» **Goal of the exercise**
Give again, word for word, each line below starting at the one that contains "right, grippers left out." and ending at the one that contains "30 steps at".

---------- Material supplied ----------

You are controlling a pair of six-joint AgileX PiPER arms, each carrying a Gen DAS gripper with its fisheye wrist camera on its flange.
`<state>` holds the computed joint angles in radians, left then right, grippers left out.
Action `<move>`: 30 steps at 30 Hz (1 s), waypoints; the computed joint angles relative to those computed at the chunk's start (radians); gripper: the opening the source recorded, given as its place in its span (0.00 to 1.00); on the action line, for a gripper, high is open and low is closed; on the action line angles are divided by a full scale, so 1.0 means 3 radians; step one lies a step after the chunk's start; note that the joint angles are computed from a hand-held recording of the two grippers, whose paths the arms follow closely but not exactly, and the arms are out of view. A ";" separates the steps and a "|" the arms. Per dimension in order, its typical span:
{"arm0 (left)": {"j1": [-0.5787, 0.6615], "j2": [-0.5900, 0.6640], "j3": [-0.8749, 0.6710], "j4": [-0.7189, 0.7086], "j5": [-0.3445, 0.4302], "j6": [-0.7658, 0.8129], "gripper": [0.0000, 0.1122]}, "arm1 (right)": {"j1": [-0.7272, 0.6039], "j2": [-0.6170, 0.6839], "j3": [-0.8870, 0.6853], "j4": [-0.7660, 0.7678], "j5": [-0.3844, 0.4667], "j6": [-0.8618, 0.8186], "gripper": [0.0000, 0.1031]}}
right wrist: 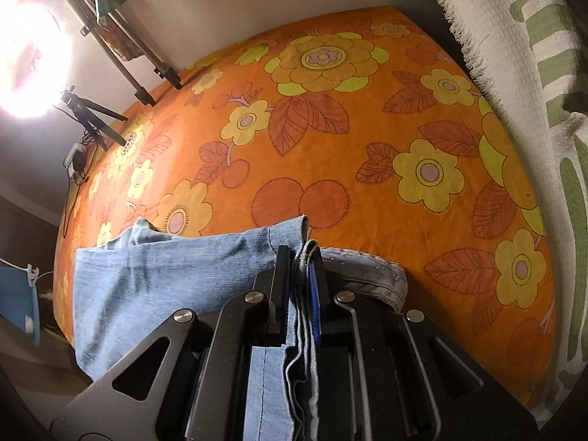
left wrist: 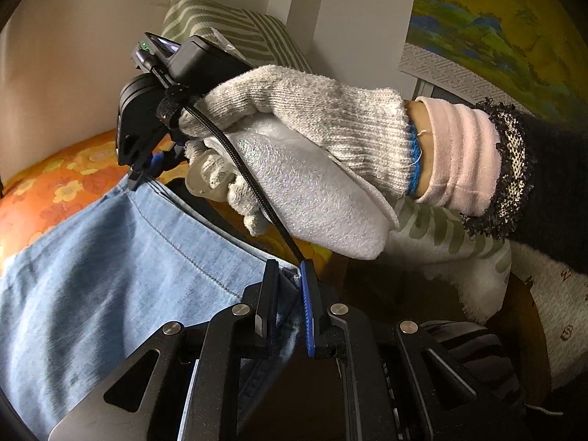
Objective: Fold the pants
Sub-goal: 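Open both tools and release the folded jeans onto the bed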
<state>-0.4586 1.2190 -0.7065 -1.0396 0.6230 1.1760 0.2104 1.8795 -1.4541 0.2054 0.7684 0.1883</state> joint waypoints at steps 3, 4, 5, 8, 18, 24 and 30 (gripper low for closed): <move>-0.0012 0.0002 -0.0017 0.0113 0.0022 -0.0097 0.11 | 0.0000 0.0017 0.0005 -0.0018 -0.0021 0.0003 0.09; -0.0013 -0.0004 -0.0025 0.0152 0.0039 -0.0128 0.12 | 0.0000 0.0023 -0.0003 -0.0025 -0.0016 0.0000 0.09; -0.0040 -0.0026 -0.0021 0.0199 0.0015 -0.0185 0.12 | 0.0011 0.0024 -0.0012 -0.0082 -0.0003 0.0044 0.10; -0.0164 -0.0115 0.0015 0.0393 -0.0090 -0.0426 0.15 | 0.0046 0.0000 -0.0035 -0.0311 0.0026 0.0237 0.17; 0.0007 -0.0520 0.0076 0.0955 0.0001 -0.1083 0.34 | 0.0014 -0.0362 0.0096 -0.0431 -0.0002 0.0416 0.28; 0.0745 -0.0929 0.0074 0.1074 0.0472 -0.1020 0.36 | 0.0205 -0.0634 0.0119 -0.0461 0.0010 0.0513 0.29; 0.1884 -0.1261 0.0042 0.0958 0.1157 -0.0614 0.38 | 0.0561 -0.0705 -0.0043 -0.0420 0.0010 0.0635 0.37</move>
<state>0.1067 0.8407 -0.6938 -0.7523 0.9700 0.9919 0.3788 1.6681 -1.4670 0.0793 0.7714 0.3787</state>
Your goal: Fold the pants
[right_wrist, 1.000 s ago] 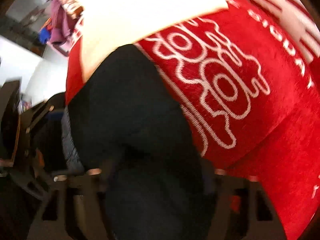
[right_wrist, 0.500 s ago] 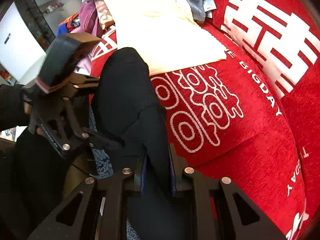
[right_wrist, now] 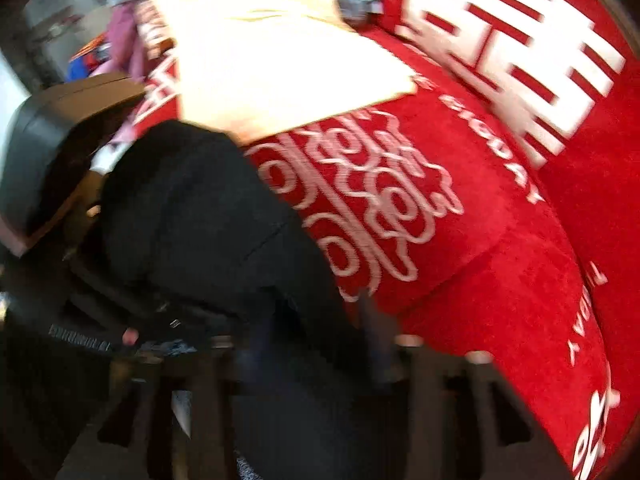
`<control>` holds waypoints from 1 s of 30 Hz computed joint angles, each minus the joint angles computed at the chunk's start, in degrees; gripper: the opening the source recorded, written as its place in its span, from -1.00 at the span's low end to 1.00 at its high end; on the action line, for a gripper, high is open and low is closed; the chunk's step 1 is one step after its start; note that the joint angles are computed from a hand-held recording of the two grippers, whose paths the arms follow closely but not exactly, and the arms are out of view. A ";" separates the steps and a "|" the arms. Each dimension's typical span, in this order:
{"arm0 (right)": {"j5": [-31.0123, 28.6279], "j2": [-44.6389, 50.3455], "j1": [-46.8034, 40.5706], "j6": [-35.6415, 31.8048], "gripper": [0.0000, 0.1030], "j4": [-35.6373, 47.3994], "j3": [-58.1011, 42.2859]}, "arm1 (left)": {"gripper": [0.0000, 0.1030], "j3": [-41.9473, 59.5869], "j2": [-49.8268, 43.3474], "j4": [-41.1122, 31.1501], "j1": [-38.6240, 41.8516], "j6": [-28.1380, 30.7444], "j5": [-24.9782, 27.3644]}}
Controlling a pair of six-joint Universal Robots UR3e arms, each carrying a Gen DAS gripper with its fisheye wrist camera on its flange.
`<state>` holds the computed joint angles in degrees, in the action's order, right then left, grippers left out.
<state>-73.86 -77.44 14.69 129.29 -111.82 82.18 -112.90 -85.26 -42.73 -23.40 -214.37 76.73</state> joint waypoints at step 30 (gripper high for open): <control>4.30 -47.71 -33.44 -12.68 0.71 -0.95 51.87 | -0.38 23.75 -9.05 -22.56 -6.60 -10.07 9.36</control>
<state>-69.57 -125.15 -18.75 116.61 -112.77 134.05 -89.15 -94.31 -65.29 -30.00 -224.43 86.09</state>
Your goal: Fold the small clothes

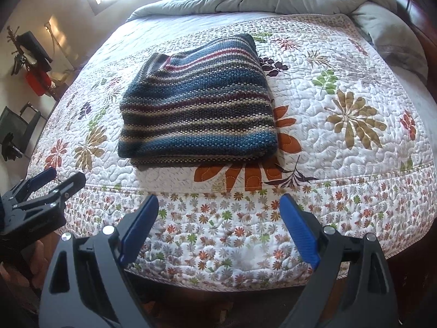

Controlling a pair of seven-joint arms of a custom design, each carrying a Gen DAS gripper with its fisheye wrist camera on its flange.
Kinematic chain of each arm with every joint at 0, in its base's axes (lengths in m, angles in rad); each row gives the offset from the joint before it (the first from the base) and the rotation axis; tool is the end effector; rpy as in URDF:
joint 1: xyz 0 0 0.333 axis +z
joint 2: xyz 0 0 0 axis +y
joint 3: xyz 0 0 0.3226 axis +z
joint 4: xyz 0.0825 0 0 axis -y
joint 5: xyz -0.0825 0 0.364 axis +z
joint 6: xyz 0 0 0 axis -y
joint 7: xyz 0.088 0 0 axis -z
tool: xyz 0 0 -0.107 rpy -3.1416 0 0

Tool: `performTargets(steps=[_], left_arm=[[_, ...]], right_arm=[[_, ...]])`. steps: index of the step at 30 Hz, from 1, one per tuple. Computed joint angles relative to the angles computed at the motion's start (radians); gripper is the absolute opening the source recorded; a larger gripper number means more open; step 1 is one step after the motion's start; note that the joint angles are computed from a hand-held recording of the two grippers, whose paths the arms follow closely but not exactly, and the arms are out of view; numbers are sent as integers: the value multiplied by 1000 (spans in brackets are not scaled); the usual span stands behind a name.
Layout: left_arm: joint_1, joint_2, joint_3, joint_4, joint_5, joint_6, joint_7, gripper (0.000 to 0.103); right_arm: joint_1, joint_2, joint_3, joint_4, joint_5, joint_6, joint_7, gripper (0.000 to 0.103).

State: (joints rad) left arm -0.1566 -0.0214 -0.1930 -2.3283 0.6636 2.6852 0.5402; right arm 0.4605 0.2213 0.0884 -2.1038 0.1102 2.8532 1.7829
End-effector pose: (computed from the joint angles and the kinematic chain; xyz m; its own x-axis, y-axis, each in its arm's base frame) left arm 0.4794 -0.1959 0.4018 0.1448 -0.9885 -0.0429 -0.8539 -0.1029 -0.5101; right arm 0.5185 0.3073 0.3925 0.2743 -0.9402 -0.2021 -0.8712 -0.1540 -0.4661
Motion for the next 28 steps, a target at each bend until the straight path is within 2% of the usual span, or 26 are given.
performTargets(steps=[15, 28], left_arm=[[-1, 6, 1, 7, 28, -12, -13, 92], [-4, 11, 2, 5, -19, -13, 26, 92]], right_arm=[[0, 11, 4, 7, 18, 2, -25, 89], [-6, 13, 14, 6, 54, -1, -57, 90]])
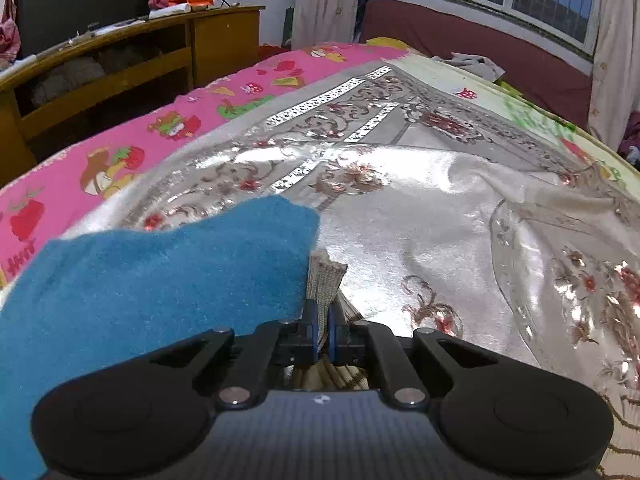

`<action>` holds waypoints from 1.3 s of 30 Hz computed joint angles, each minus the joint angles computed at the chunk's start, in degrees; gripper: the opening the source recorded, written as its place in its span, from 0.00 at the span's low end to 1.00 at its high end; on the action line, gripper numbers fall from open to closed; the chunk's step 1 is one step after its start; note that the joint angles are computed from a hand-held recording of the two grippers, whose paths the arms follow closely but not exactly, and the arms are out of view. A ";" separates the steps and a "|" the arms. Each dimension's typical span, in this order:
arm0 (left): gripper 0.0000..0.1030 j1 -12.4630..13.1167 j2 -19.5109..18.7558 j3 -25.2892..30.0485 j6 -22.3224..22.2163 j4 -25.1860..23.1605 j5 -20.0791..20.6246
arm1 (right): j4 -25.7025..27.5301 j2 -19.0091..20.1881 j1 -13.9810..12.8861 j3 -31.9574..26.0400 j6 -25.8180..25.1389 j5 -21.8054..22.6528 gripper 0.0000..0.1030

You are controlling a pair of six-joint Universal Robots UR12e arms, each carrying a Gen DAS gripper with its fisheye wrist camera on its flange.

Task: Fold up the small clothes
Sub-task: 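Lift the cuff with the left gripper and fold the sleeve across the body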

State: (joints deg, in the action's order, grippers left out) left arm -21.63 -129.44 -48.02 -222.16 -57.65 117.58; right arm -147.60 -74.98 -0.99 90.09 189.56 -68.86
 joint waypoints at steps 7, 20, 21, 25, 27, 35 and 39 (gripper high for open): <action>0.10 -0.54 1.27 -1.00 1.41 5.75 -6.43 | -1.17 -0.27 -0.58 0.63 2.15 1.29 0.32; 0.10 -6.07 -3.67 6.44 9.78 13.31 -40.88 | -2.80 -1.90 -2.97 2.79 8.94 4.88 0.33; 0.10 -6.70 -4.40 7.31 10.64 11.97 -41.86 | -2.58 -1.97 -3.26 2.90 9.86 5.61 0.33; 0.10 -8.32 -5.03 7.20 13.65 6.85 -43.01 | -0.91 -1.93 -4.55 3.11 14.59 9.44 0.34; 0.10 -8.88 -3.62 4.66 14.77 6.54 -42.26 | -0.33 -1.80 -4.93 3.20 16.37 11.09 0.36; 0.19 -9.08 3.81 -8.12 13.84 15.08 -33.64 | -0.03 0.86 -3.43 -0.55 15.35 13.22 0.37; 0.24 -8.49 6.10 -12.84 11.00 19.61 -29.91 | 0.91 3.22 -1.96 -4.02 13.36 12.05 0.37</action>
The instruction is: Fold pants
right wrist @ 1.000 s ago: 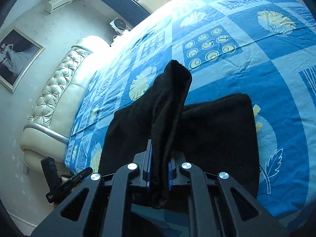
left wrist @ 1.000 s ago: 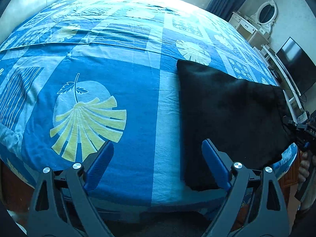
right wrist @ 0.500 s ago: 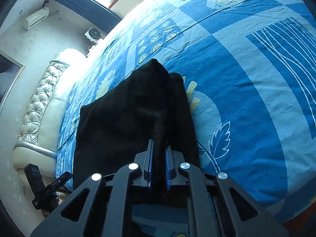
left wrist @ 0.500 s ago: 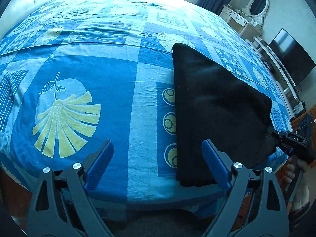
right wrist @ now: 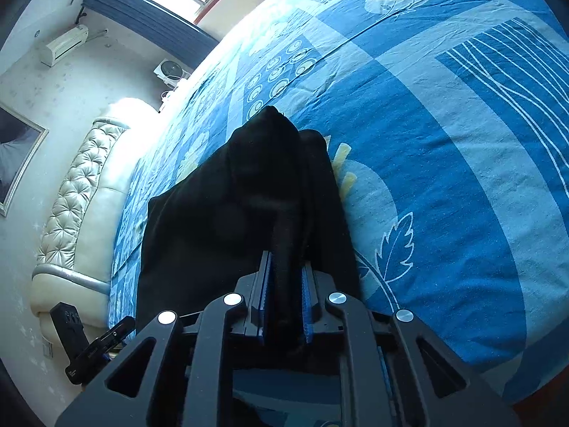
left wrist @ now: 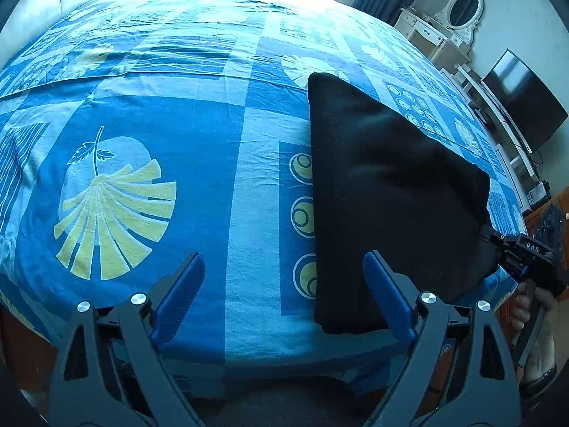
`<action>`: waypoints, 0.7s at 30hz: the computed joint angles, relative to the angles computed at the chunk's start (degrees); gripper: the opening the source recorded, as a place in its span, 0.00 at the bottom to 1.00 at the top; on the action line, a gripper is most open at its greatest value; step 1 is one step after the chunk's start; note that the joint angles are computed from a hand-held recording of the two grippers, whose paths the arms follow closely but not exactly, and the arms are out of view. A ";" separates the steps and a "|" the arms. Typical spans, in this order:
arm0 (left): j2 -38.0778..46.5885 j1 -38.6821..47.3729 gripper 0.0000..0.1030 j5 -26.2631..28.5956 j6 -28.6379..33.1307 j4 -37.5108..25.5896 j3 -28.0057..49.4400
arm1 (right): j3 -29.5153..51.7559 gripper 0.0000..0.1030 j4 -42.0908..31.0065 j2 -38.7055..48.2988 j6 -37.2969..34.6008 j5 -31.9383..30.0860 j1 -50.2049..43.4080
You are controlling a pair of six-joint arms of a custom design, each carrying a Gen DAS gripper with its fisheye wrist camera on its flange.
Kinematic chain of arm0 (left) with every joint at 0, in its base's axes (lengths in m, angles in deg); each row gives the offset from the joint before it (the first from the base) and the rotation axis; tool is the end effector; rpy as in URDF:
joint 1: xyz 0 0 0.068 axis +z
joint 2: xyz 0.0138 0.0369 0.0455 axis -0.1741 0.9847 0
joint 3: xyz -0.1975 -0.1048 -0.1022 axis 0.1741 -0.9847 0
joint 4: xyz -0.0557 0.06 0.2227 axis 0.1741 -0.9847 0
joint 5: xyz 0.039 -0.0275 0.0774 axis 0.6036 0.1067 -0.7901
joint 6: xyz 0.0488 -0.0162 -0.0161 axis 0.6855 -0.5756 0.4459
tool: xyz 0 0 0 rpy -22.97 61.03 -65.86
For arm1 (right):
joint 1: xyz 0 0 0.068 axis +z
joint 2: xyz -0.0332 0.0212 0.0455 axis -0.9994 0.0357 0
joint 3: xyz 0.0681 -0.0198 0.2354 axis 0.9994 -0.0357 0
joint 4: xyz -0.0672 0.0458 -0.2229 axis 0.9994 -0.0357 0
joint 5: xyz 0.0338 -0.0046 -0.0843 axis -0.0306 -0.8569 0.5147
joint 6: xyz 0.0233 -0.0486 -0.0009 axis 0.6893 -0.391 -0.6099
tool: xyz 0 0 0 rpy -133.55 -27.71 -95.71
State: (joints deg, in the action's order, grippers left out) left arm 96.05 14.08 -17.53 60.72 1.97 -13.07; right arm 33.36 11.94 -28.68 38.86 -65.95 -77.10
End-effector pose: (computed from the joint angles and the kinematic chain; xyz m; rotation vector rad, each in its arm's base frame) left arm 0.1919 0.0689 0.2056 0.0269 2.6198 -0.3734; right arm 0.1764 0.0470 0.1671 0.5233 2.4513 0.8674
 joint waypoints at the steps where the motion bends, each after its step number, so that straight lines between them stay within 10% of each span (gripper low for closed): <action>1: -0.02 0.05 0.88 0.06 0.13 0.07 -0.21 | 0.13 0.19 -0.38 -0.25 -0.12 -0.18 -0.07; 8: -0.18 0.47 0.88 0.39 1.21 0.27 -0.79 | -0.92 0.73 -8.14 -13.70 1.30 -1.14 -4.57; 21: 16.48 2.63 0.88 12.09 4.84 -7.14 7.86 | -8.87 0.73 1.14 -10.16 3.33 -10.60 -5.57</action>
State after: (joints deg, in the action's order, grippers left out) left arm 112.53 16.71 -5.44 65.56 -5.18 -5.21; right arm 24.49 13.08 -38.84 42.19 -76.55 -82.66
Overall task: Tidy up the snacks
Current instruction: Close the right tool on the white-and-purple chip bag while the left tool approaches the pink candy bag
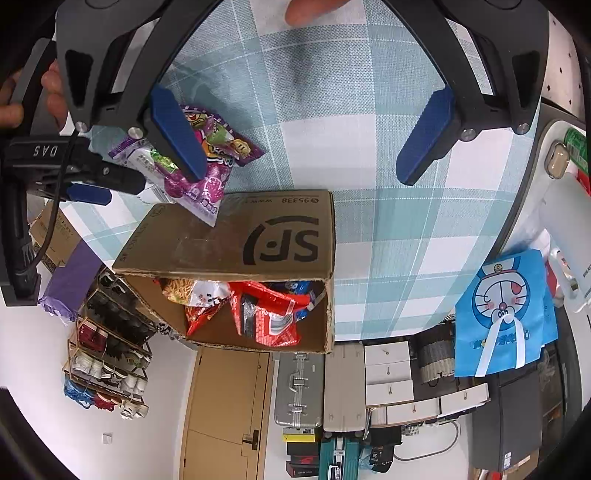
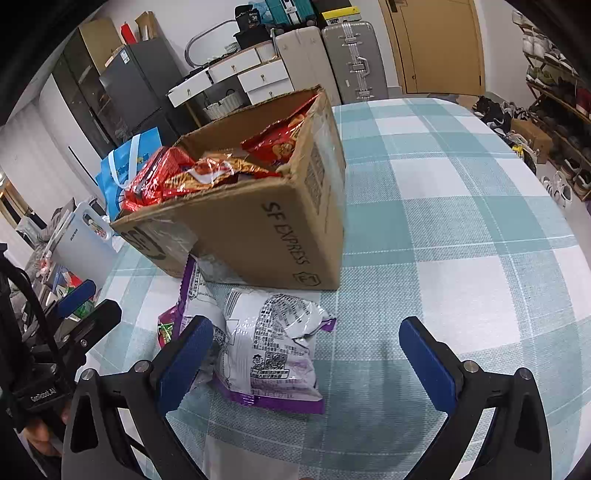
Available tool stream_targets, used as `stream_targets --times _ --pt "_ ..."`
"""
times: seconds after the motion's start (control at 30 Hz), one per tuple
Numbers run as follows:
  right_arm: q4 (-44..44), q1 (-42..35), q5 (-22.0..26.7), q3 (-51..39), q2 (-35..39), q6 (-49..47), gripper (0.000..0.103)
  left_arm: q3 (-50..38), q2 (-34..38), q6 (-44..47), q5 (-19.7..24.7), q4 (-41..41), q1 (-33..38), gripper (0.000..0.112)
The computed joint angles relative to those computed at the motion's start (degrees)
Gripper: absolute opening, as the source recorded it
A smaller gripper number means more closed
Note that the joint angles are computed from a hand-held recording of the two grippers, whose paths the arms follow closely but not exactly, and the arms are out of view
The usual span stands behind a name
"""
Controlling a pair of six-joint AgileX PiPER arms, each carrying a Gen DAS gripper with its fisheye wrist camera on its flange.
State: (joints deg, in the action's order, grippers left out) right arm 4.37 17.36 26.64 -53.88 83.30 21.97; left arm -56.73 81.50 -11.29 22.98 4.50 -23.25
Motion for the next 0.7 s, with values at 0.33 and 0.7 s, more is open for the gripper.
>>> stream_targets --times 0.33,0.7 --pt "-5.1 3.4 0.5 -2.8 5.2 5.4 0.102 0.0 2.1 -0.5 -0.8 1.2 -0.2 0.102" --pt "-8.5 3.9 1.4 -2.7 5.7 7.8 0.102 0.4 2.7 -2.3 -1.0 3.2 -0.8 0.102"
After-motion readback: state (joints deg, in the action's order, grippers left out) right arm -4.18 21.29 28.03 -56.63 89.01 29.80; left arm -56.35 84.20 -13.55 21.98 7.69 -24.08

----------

» **Solution for this task**
`<state>` holds the computed joint angles in radians, left then right, grippers left out.
Action `<move>`: 30 steps at 30 Hz (1 s), waypoints; the computed joint angles relative to those computed at the chunk's start (radians); gripper: the opening the source recorded, given as its place in its span (0.00 to 1.00); on the action line, for a gripper, high is open and low is closed; on the action line angles are divided by a full scale, so 1.0 means 3 radians; step one lies a step after the chunk's start; note that the joint angles are computed from a hand-held recording of the two grippers, whose paths the arms follow closely but not exactly, and the arms are out of view. A ";" separates the steps and a "|" the arms. Per dimension in order, its typical span:

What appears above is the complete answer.